Collected data:
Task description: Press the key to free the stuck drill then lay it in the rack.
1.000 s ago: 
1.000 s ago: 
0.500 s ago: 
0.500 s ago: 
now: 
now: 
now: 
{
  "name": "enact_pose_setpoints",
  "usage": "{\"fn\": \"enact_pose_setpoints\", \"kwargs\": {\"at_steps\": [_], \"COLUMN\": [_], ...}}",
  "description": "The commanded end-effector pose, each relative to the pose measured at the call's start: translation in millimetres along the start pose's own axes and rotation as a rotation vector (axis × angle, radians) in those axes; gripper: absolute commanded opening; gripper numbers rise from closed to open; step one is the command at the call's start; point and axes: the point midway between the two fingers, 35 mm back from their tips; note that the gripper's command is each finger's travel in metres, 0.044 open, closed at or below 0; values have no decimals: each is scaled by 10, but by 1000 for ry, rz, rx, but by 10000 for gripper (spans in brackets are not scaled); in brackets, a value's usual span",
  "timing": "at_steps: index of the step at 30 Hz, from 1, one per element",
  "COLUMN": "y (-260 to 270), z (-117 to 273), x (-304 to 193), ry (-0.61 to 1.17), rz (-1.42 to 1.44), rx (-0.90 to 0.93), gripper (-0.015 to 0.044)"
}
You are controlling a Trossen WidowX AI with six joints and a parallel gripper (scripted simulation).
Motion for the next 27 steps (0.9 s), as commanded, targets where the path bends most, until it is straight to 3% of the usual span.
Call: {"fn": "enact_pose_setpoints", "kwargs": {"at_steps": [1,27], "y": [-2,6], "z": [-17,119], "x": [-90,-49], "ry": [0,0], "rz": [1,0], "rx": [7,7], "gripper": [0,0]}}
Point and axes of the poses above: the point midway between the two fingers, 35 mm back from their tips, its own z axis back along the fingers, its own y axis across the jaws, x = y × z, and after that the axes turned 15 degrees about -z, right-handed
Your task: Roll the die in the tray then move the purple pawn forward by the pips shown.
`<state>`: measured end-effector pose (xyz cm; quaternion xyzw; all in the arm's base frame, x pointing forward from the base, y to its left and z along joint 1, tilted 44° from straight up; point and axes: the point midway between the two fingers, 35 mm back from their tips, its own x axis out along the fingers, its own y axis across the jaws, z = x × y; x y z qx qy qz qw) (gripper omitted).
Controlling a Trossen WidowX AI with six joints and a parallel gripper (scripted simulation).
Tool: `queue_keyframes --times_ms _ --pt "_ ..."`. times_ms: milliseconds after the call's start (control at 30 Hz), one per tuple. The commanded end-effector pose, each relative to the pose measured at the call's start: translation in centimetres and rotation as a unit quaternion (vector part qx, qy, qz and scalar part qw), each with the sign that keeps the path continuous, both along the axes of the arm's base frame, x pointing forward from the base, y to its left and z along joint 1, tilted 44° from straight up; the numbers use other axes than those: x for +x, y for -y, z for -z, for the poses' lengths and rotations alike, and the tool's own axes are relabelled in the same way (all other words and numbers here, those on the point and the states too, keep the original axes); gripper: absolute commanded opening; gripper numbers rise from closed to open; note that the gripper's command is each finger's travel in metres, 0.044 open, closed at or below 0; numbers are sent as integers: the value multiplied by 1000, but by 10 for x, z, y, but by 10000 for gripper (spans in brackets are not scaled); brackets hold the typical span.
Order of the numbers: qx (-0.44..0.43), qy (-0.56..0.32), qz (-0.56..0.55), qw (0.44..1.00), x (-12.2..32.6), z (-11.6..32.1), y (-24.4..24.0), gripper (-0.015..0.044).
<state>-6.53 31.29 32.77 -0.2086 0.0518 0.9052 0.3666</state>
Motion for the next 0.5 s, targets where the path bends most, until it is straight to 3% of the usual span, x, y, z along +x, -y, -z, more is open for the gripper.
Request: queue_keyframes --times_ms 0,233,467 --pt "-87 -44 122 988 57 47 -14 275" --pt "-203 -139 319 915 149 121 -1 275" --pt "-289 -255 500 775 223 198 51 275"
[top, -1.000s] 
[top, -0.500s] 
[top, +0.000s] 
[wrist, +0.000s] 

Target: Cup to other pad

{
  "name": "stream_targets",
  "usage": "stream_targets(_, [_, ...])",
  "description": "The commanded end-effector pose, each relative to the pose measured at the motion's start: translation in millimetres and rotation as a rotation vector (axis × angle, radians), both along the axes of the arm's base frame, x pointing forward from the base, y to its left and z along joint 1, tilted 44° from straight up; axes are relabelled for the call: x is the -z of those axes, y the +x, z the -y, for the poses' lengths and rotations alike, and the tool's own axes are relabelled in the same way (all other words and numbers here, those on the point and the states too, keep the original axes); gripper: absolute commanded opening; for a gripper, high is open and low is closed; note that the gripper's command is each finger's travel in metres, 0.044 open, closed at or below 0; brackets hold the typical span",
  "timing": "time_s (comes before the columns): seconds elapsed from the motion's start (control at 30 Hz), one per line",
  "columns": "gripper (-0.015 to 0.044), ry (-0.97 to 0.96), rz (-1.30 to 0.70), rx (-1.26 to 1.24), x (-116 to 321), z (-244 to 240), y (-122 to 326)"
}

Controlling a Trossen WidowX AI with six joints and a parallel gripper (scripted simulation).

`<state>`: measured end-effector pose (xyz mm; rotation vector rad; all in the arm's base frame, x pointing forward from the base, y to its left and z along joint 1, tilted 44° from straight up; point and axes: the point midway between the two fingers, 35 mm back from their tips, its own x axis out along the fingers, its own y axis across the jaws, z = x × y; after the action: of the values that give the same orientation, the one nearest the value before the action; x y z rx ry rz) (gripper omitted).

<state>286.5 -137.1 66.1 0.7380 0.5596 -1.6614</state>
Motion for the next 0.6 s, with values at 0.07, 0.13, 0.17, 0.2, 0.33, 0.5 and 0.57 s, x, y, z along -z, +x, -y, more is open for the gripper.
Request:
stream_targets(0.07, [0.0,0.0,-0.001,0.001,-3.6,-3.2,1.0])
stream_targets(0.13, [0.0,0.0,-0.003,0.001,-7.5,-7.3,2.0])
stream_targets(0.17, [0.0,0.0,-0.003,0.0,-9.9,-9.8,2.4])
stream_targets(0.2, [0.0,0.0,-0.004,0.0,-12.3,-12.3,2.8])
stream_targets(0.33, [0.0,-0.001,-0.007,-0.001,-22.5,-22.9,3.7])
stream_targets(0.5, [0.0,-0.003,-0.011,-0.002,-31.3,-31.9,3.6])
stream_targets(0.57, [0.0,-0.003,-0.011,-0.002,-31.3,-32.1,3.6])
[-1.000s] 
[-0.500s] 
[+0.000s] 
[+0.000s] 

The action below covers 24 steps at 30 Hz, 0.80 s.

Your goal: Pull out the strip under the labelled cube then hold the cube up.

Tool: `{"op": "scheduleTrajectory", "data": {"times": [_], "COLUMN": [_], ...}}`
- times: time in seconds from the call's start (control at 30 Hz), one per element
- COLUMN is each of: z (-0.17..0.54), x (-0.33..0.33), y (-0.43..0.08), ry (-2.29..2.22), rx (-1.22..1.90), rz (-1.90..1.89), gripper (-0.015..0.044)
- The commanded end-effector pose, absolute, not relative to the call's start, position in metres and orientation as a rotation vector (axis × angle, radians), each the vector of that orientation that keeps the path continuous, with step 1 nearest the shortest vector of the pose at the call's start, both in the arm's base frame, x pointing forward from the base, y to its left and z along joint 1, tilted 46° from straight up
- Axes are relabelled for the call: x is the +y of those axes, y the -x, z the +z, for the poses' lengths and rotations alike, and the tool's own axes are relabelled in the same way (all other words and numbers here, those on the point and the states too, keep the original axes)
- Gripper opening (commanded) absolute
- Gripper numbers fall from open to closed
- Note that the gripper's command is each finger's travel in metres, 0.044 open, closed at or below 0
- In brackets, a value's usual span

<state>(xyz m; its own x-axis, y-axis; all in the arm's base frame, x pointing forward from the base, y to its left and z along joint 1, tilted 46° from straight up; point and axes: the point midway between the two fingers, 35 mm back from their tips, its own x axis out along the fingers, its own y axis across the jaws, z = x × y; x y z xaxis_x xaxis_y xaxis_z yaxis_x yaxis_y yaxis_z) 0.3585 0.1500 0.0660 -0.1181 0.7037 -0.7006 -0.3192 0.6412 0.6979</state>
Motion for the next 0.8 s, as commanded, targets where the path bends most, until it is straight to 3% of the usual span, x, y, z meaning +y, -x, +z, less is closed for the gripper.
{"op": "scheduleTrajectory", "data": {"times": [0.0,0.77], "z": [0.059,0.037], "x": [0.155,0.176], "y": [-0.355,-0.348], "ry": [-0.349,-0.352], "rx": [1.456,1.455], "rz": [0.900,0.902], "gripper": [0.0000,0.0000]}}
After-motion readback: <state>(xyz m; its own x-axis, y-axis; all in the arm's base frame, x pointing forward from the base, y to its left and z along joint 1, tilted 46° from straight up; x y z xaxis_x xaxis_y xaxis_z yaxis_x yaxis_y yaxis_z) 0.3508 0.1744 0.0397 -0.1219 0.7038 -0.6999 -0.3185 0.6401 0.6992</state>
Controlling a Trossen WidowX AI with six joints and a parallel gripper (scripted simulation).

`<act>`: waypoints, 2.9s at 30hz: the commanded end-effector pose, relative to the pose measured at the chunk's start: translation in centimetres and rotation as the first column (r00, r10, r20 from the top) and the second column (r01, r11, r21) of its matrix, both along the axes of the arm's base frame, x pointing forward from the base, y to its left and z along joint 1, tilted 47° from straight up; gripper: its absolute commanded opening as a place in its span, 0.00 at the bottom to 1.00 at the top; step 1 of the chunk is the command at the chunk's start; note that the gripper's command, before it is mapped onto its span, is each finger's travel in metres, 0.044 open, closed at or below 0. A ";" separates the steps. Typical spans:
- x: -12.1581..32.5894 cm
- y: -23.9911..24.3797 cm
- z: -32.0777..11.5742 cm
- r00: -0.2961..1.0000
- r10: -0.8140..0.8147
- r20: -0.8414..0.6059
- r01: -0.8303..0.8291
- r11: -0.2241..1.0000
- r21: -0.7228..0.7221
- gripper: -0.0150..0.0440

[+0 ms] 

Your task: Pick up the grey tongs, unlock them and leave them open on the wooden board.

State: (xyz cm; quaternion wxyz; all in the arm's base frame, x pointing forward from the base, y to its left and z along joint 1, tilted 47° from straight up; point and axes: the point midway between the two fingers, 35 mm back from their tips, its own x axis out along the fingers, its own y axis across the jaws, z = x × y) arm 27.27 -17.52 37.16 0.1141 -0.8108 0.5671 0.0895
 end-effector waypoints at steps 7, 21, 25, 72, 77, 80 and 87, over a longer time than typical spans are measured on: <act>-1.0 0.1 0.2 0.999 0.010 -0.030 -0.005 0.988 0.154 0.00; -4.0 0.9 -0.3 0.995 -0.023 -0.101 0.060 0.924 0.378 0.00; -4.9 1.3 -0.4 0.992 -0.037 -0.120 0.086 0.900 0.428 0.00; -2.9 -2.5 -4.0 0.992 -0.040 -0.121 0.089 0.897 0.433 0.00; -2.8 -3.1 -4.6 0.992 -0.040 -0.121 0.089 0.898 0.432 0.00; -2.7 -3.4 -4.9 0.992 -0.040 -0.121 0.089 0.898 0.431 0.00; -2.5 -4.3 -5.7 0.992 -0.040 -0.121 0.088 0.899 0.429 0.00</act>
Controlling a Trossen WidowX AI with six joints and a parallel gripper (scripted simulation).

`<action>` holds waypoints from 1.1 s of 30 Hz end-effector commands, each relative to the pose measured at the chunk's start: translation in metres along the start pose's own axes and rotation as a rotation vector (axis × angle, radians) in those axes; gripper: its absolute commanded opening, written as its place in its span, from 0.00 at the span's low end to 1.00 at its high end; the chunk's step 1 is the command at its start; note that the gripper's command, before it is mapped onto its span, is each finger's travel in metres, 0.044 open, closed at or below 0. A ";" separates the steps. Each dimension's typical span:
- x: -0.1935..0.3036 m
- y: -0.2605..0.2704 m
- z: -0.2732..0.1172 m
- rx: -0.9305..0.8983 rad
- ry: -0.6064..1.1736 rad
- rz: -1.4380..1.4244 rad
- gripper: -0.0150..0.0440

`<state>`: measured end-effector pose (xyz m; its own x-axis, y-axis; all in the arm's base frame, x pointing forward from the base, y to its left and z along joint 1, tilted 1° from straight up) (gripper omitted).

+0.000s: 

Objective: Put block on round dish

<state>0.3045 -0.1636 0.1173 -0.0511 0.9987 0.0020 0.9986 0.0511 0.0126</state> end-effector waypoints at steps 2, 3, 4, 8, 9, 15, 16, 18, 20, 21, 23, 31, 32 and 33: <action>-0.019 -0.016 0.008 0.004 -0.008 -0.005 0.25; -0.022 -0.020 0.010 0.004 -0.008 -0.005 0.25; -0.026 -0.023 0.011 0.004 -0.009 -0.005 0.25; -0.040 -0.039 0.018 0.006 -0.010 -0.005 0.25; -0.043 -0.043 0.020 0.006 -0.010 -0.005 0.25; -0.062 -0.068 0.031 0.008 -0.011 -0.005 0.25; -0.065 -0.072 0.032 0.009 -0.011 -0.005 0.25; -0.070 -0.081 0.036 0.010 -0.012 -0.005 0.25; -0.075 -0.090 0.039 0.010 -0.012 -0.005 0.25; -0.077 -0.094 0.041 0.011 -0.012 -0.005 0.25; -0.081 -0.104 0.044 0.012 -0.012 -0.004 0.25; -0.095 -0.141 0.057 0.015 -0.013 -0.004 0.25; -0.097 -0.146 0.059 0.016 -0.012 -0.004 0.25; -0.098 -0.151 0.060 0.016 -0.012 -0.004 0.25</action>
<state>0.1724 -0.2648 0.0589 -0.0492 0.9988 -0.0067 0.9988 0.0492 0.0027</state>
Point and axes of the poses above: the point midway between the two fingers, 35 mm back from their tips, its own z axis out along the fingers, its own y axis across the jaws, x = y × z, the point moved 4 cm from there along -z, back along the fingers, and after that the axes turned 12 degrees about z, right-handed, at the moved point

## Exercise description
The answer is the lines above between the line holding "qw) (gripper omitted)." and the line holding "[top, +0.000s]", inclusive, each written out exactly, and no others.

## Written answer
`<state>`: measured end-effector pose (xyz cm; quaternion xyzw; all in the arm's base frame, x pointing forward from the base, y to its left and z along joint 1, tilted 44° from straight up; point and axes: the point midway between the two fingers, 35 mm back from their tips, its own x axis out along the fingers, its own y axis across the jaws, z = x × y; x y z qx qy qz qw) (gripper omitted).
Controlling a Trossen WidowX AI with six joints and a parallel gripper (scripted simulation).
Tool: `queue_keyframes --times_ms _ --pt "_ ..."`. times_ms: milliseconds after the call's start (control at 30 Hz), one per tuple. The commanded end-effector pose, each relative to the pose measured at the call's start: translation in centimetres and rotation as a unit quaternion (vector part qx, qy, qz and scalar part qw), each with the sign that keeps the path continuous, both along the axes of the arm's base frame, x pointing forward from the base, y to its left and z along joint 1, tilted 44° from straight up; the numbers use other axes than those: x for +x, y for -y, z for -z, for the poses' lengths and rotations alike, and the tool's own axes are relabelled in the same way (all other words and numbers here, those on the point and the states too, keep the original axes); gripper: absolute commanded opening; gripper numbers rise from closed to open; note that the gripper's command is each finger's travel in metres, 0.044 open, closed at or below 0; numbers are sent as integers: the value multiplied by 1000, but by 10 for x, z, y, but by 10000 for gripper (spans in brackets are not scaled); brackets hold the typical span.
Order of the numbers: qx (-0.44..0.43), qy (-0.56..0.32), qz (-0.56..0.55), qw (0.44..1.00), x (-12.2..32.6), z (-11.6..32.1), y (-24.4..24.0), gripper (-0.015..0.044).
<state>-6.53 31.29 32.77 -0.2086 0.0518 0.9052 0.3666</state>
Motion for the next 0.5 s, targets where the path bends most, until it is straight to 3% of the usual span, x, y, z along +x, -y, -z, more is open for the gripper.
Request: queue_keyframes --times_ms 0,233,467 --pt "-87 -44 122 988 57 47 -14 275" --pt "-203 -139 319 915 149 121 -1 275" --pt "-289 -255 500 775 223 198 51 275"
[top, -1.000s] 
[top, -0.500s] 
[top, +0.000s] 

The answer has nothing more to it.